■ Try it ■
Begin with the line containing "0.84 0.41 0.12" and copy each line exactly through the last line of the entries, inclusive.

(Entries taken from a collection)
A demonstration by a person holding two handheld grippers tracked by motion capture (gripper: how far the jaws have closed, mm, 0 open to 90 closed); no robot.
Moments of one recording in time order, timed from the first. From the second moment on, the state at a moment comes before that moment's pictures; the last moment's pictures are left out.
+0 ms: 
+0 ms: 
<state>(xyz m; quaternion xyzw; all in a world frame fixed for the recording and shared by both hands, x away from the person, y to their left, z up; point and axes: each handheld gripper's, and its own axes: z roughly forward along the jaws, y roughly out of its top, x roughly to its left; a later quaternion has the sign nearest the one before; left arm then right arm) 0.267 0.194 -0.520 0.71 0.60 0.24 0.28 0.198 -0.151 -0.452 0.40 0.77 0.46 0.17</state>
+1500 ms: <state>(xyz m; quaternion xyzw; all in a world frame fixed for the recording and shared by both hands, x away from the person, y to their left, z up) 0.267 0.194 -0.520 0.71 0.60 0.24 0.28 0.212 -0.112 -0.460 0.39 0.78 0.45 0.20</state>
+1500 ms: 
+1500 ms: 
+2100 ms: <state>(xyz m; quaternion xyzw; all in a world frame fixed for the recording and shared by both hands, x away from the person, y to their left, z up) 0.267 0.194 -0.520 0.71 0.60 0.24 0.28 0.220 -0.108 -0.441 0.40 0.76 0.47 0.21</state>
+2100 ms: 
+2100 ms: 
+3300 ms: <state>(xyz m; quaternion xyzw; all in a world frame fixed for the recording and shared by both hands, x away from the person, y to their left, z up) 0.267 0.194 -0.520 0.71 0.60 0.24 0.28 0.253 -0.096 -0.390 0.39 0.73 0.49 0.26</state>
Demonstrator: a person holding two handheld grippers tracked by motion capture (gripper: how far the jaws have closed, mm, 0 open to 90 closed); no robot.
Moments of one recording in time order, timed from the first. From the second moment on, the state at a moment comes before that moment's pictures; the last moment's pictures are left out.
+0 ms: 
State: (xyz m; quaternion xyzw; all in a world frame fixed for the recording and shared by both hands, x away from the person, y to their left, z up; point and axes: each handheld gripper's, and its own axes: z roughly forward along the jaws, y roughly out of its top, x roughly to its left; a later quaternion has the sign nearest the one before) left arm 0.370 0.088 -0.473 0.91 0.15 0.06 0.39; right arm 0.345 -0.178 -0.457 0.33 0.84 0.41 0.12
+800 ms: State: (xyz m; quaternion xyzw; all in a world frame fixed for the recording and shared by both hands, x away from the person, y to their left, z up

■ Exercise response ■
State: (xyz m; quaternion xyzw; all in a world frame fixed for the recording and shared by both hands, x away from the person, y to their left, z up; point and axes: each handheld gripper's, and its own axes: z roughly forward along the jaws, y roughly out of its top, x roughly to its left; a later quaternion has the sign nearest the one before) left arm 0.370 0.088 -0.473 0.91 0.15 0.06 0.39; right arm 0.345 -0.178 -0.457 0.33 0.84 0.41 0.12
+800 ms: State: (xyz m; quaternion xyzw; all in a world frame fixed for the recording and shared by both hands, x away from the person, y to their left, z up

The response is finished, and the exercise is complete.